Cocycle condition on bundles as some equivalence relation?

Question

The three cocycle conditions on the transition maps of a fiber bundle look alot like the three condition defining equivalence relation - refelxivity, symmetry, and transitivity. I was wondering whether the cocycle condition(s) actually do come from some equivalence relation, and if so, which one?

Answer 1

Too long for a comment, but also not really an answer.

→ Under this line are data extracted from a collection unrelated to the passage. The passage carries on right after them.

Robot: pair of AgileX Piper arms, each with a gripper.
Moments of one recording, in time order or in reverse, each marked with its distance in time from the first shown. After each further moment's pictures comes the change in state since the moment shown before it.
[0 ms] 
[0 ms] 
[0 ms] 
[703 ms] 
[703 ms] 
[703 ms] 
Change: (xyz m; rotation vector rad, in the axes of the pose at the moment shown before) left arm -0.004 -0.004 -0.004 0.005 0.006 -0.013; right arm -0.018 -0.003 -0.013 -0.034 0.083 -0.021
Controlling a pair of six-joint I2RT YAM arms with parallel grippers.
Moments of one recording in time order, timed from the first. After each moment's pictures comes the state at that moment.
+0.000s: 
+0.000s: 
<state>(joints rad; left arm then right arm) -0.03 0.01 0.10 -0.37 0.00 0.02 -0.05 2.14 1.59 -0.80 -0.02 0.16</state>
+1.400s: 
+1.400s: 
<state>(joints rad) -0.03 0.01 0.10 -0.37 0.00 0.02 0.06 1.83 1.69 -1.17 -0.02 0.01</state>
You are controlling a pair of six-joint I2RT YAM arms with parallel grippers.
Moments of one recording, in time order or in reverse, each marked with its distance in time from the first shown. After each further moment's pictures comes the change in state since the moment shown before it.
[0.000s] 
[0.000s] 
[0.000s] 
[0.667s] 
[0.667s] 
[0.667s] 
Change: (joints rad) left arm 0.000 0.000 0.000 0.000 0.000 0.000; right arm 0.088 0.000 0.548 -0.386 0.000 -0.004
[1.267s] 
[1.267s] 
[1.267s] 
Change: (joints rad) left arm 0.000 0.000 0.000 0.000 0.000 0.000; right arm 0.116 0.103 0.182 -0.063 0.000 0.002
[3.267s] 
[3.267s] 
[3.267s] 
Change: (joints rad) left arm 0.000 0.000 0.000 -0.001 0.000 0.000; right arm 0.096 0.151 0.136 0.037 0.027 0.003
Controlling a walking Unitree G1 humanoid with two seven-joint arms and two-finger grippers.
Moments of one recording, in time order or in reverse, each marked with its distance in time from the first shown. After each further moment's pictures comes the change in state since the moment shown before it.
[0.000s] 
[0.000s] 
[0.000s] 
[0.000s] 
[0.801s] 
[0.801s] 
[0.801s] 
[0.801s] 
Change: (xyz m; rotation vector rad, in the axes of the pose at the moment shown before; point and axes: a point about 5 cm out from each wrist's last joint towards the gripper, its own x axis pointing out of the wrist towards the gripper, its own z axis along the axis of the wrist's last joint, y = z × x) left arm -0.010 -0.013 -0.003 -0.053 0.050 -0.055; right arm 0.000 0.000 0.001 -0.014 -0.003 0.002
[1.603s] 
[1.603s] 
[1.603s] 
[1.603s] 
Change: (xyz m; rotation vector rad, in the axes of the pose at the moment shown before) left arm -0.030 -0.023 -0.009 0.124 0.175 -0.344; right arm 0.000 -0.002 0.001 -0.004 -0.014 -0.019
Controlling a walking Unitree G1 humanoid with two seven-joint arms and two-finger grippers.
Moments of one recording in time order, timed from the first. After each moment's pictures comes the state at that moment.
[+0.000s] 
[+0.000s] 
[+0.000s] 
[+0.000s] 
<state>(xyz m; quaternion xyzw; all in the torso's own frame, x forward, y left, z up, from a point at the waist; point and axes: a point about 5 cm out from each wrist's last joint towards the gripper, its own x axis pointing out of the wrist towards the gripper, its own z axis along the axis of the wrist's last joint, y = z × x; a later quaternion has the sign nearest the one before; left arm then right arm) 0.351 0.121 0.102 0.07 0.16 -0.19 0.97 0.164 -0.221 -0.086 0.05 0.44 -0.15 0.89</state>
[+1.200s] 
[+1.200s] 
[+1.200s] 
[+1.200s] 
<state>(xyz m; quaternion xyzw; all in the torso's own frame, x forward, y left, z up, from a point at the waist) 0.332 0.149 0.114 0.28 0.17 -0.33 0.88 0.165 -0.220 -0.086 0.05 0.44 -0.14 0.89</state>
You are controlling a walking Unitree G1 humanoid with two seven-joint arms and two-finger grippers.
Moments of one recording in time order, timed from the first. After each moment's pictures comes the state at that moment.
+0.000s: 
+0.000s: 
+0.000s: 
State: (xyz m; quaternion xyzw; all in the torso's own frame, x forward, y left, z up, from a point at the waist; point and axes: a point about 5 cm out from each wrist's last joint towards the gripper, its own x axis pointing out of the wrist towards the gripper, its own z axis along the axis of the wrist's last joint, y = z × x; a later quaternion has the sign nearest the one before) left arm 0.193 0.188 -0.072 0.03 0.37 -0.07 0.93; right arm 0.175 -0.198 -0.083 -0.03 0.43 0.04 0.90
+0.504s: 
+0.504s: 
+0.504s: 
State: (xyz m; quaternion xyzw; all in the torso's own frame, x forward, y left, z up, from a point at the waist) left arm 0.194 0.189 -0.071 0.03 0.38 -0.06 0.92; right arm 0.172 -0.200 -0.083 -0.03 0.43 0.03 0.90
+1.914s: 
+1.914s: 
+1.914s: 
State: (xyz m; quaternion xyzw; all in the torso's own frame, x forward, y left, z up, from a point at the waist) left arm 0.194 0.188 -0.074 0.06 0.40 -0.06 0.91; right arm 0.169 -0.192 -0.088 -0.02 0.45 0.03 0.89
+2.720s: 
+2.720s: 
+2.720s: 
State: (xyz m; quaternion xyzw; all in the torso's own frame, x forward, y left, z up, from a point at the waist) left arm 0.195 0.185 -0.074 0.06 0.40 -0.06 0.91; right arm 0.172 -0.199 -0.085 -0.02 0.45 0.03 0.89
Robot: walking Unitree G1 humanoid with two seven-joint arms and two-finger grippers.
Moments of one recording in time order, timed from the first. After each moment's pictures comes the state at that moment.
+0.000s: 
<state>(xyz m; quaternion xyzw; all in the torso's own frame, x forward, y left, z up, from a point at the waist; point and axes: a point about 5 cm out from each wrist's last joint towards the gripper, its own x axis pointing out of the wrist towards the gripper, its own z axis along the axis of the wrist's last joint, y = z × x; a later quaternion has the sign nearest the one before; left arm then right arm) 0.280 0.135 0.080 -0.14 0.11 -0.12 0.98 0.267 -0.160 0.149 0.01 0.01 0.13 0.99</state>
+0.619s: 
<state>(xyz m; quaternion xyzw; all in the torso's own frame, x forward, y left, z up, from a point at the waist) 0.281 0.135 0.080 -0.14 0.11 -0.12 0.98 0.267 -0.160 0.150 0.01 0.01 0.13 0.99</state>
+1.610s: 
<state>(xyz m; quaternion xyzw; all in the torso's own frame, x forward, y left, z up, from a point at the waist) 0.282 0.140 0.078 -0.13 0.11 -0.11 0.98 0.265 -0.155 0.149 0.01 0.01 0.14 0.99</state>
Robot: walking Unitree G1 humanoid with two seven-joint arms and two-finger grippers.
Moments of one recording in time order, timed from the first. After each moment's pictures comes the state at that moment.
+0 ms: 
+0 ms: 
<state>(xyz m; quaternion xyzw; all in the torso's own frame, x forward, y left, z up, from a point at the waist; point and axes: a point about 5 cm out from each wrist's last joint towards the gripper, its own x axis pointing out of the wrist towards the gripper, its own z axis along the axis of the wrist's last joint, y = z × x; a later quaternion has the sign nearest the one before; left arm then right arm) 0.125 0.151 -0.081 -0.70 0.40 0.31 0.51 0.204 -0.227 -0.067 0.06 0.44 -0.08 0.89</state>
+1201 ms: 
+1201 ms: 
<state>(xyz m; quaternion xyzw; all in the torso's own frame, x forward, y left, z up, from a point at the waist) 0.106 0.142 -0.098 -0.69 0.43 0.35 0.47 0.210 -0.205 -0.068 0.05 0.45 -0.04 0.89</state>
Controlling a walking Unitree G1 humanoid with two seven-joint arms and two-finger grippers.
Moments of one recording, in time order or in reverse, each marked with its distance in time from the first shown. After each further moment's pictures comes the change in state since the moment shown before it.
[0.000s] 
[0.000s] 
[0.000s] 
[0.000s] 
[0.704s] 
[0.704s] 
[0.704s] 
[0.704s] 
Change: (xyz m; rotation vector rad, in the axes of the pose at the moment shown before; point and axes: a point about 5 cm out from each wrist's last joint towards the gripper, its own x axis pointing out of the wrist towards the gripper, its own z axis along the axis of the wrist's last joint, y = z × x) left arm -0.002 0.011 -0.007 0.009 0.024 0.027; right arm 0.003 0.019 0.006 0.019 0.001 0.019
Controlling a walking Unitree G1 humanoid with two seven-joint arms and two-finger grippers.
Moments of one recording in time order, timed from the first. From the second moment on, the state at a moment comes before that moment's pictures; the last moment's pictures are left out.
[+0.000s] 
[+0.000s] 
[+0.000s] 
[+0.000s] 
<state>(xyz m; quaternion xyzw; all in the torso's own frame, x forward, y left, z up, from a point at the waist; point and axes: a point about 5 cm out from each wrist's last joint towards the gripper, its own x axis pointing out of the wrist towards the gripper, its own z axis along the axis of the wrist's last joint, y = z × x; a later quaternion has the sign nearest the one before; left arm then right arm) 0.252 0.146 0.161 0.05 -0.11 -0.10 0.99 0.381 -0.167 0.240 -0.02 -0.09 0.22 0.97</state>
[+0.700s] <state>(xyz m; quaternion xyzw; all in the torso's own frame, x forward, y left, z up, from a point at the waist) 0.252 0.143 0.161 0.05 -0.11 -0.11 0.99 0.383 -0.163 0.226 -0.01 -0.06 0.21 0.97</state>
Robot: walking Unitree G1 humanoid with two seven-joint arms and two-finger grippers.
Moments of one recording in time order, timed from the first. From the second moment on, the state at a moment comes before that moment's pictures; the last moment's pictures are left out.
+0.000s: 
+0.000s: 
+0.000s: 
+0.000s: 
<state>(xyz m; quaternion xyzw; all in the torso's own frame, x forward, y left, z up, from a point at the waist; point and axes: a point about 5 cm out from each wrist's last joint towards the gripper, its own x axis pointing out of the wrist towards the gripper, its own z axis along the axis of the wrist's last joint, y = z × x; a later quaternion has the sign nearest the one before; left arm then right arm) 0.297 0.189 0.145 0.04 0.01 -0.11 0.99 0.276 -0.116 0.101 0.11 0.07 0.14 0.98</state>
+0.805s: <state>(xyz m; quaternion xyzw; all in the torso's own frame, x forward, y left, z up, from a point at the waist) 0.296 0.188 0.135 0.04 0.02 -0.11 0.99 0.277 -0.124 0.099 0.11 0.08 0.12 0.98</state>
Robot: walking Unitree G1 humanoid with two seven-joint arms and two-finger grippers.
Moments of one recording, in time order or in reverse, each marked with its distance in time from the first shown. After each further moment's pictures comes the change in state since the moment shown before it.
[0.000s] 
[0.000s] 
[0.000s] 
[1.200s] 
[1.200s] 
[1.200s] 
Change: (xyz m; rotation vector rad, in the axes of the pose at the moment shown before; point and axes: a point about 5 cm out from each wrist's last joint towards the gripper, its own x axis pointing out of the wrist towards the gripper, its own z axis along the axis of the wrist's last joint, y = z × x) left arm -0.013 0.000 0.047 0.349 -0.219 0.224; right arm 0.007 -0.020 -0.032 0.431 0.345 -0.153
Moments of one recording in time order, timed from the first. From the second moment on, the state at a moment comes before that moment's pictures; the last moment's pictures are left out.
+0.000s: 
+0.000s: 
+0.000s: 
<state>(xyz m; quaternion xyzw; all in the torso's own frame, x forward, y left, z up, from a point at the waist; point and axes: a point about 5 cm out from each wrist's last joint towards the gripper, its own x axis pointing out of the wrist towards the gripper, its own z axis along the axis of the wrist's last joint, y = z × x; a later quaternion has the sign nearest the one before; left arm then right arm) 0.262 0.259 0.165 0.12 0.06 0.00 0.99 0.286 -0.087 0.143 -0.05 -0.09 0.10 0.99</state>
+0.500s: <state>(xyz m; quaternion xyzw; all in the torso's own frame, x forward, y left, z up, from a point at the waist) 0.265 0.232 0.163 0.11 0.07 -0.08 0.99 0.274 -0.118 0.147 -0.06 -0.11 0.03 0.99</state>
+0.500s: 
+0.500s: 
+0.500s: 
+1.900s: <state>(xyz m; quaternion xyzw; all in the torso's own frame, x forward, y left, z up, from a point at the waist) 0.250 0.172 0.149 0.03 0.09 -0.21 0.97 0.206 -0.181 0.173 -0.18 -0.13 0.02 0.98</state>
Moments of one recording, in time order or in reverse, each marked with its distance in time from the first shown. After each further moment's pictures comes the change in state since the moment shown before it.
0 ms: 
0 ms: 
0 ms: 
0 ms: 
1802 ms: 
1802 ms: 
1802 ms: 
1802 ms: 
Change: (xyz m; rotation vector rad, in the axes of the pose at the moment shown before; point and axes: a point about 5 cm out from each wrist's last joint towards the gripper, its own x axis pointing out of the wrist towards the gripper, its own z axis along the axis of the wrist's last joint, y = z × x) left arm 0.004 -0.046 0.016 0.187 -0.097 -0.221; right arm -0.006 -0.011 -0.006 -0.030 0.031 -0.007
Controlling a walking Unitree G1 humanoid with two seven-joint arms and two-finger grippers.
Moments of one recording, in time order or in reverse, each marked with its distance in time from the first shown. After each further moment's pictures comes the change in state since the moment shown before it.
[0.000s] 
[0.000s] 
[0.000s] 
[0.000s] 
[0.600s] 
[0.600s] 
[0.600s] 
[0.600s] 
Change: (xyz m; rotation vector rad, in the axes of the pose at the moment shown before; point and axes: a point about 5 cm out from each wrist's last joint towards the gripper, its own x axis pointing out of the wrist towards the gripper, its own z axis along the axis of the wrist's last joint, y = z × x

These conditions are more about the question of when partially defined vector bundles can be glued together to form a vector bundle on a larger space, so "compatibility" rather than "equivalence". The moral of these conditions is that if you stay in the intersection of a bunch of opens above which we have defined bundles, and run around on some loop of those bundles by transition functions, when you return home everything is the way you expected it to be (the function you have changed by is $\phi_{ii} = id$). Thus, locally, your glued construction looks the same as one of these partial constructions - which is good, because checking that something is a fiber bundle can be done locally once you have a global construction.

So to summarize - you can think of them like this:

1) What happens if I stay where I am? $(\phi_{ii} = 1)$

2) What happens if I hop over to a neighbor and then come right back? ($\phi_{ij} = \phi{ji}^{-1}$)

3) What happens if I go on a long journey and then come back? ($\phi_{ij} \phi_{jk} = \phi_{ik}$)

The same conditions and moral applies in many situations: gluing manifolds, gluing schemes, gluing sheaves, abstract descent data.